- [Problem description]: Each line of the data below from the one holding "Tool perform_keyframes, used" to the one holding "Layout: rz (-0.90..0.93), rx", inclusive, is to be reproduced exactly; no other line belongs in the answer.

** Opening Data to use block **

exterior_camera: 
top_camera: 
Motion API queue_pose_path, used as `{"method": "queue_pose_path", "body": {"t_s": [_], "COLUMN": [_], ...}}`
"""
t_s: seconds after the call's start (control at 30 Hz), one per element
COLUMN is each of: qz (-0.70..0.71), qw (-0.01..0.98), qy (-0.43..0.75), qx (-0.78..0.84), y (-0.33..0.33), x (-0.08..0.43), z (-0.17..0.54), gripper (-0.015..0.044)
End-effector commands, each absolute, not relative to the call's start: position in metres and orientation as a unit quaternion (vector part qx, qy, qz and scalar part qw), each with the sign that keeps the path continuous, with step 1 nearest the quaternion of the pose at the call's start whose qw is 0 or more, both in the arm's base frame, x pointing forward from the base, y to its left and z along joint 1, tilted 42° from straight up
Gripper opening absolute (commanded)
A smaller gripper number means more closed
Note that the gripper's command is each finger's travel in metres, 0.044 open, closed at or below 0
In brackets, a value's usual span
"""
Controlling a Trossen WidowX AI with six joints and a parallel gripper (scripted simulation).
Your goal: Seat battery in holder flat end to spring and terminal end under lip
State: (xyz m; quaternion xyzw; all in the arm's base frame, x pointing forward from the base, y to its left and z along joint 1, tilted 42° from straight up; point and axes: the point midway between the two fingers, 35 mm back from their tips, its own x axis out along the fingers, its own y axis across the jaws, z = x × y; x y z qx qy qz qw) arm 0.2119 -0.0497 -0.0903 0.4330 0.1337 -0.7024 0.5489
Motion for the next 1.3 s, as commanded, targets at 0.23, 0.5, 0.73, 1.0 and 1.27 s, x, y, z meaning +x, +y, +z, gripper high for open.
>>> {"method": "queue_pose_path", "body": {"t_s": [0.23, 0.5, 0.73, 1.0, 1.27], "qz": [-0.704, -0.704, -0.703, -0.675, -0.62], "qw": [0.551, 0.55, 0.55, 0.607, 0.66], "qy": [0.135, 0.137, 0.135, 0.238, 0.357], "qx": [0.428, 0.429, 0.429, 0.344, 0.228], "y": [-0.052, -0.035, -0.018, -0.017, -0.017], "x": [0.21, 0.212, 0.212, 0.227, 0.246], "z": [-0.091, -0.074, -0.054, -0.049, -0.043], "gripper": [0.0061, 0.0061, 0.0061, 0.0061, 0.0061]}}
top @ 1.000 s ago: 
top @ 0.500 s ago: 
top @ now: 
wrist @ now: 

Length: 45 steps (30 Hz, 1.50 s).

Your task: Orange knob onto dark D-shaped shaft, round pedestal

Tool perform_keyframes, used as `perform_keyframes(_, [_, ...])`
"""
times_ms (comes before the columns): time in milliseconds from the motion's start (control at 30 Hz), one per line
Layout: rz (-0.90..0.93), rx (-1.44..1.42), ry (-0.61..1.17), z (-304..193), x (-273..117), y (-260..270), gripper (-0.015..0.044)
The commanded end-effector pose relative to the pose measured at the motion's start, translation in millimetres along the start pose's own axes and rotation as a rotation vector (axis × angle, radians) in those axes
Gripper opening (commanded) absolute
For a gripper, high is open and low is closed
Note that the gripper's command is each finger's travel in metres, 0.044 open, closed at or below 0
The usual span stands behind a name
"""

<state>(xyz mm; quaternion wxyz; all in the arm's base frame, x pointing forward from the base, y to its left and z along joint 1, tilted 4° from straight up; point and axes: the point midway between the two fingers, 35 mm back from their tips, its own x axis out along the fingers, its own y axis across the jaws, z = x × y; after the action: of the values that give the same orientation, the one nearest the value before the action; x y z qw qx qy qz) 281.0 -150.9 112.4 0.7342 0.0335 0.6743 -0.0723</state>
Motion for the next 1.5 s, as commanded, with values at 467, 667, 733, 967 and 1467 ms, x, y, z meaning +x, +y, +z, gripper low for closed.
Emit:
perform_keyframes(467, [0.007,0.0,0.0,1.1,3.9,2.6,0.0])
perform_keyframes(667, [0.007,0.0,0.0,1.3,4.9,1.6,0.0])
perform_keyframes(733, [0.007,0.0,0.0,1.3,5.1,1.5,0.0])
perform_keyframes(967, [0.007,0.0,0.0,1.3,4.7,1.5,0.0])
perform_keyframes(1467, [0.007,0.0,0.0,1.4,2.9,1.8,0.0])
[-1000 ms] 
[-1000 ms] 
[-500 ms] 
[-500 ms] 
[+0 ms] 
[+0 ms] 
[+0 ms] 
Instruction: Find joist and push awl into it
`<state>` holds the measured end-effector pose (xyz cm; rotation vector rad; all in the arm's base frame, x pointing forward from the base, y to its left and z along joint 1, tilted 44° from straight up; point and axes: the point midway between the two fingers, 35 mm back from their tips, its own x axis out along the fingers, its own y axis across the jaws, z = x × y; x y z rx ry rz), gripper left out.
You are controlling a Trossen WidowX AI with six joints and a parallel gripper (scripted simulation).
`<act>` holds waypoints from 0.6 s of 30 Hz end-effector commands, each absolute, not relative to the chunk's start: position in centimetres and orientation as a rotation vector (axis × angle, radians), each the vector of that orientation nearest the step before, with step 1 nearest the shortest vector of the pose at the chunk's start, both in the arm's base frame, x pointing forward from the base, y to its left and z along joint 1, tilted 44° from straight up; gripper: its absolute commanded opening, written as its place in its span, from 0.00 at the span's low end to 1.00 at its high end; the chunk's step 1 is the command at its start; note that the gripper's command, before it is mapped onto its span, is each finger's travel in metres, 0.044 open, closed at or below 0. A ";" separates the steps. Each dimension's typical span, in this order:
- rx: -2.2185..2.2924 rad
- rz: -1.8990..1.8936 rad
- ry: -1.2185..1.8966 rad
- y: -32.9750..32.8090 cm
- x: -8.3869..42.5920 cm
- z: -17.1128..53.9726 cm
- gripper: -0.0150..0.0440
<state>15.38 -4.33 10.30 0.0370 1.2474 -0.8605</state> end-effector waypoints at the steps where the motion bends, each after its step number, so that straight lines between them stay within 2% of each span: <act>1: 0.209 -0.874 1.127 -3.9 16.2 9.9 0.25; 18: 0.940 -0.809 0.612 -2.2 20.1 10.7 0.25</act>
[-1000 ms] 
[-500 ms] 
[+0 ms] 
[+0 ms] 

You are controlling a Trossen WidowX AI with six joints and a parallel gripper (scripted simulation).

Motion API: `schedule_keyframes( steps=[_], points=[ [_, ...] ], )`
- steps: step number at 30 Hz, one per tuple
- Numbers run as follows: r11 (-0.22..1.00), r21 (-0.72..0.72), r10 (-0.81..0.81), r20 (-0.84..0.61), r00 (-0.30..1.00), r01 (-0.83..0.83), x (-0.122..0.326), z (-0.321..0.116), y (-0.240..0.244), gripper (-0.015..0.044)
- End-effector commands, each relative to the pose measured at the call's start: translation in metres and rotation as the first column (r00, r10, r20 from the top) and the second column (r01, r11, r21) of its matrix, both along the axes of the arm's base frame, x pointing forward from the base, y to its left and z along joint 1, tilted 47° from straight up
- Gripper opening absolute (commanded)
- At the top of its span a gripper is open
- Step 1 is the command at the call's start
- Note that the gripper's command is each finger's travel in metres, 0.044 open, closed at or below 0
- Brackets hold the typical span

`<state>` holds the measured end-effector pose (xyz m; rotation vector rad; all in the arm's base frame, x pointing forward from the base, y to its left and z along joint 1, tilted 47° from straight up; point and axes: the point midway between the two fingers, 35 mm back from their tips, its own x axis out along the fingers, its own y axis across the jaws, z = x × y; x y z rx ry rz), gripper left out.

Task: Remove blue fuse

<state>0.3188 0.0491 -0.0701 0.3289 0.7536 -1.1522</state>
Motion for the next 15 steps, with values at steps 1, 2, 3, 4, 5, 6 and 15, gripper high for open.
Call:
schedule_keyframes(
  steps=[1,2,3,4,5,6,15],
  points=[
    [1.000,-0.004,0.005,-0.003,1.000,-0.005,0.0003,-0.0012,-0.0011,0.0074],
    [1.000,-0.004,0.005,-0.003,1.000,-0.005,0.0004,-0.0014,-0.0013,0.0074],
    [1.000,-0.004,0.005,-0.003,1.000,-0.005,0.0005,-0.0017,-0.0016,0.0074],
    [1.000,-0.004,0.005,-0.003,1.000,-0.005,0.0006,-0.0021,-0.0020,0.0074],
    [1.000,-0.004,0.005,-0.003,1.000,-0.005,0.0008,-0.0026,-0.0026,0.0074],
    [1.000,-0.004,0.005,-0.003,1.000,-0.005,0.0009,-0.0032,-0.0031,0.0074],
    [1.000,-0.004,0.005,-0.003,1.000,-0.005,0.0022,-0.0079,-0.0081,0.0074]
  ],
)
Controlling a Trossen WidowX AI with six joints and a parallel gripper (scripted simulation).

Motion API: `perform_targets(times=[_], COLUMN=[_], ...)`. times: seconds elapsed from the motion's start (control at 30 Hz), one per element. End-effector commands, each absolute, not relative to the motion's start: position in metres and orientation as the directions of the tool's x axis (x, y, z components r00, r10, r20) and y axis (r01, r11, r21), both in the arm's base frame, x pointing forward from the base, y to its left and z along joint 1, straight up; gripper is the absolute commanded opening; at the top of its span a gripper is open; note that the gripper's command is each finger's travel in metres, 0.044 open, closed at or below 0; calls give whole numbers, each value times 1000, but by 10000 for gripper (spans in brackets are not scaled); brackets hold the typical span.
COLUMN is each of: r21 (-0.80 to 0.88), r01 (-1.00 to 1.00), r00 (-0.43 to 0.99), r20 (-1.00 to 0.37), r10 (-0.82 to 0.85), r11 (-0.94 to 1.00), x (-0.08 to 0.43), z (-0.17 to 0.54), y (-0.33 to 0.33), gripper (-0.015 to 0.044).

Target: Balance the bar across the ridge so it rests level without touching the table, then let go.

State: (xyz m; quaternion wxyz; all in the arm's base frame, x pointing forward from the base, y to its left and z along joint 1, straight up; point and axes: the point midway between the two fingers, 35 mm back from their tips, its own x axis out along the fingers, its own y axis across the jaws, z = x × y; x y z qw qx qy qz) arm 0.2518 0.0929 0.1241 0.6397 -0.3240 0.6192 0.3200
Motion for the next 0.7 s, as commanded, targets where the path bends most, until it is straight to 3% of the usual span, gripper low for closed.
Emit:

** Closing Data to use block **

- [Exercise output]:
Tool perform_keyframes, used as `perform_keyframes(_, [_, ...])`
"""
times_ms (comes before the columns): time in milliseconds from the motion's start (control at 30 Hz), one per line
Layout: rz (-0.90..0.93), rx (-1.44..1.42), ry (-0.61..1.17), z (-304..193), x (-273..117), y (-260..270), gripper (-0.015..0.044)

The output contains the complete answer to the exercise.